* Problem statement:
Pictures do not belong in the copy; quote every entry below exactly.

* Materials provided:
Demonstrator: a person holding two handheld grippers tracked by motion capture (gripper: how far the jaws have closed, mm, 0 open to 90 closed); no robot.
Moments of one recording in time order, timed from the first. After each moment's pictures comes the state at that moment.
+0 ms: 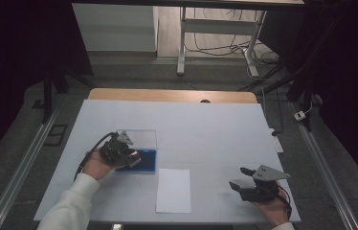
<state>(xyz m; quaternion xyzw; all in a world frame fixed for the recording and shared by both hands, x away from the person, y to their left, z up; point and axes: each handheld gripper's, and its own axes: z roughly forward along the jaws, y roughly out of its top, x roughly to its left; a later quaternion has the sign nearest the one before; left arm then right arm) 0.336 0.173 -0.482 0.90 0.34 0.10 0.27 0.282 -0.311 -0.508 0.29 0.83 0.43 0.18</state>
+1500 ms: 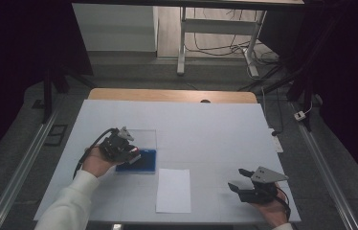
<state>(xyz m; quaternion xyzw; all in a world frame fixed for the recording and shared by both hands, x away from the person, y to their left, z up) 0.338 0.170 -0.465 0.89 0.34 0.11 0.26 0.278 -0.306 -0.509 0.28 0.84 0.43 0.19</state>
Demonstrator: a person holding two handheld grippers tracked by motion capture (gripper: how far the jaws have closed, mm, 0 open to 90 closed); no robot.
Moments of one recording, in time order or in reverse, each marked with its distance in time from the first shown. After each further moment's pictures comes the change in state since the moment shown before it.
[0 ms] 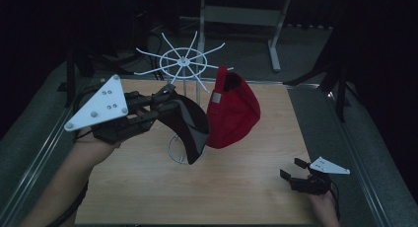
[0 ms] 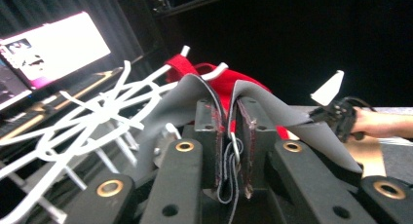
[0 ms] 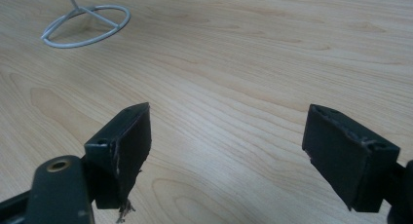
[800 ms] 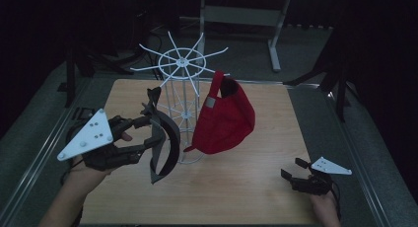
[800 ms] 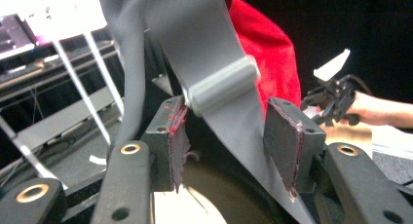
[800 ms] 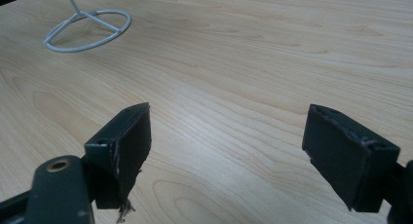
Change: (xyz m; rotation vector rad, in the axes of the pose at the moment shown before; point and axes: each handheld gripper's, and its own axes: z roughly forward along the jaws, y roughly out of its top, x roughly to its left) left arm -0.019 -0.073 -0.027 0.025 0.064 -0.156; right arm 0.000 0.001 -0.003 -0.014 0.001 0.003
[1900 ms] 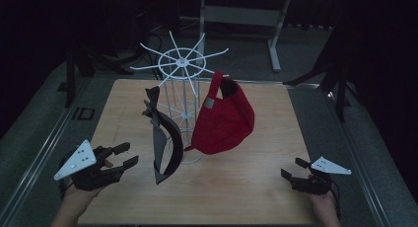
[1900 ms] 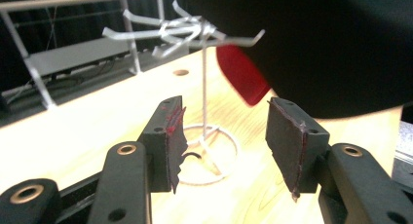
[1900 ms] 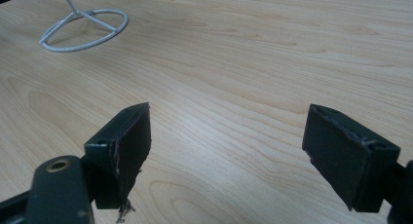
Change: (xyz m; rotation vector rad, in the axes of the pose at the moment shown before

* Expected answer:
Demonstrator: a person holding two handheld grippers tracked by motion capture (gripper: how far the jaws have closed, mm, 0 open to 90 closed); no robot.
Moments of one recording in time order, timed from the first. After each moment's pictures comes the state at that moment.
+0 ms: 
<state>(xyz m; quaternion xyzw; all in a world frame fixed for the recording and shared by both hands, x away from the person, y to their left, z up; point and axes: each handheld gripper's, and its own axes: z roughly forward along the jaws, y roughly out of its top, x roughly to its left; a later quaternion has the sign nearest the one before; left arm then right arm) 0.336 0.173 -0.482 0.90 0.34 0.10 0.27 0.282 -0.311 -0.508 0.29 0.83 0.43 0.18</state>
+1500 ms: 
<state>(xyz m; quaternion xyzw; all in a world frame fixed for the recording and shared by both hands, x away from the person, y to their left, z up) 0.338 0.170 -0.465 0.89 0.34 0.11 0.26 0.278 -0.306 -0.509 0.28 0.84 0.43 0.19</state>
Demonstrator: a person holding two handheld grippers tracked by motion capture (gripper: how far the jaws have closed, mm, 0 open to 90 closed); no robot.
Moments of one recording, in time order or in reverse, each marked with its distance in time from the first shown. After each further moment's pictures comes the change in state since the moment shown before it.
[0 ms] 
[0 ms] 
[0 ms] 
[800 ms] 
[800 ms] 
[800 ms] 
Change: (xyz m; rotation vector rad, in the axes of the pose at the moment shown before; point and axes: each handheld gripper's, and its own axes: z roughly forward along the jaws, y roughly out of its top, x roughly to its left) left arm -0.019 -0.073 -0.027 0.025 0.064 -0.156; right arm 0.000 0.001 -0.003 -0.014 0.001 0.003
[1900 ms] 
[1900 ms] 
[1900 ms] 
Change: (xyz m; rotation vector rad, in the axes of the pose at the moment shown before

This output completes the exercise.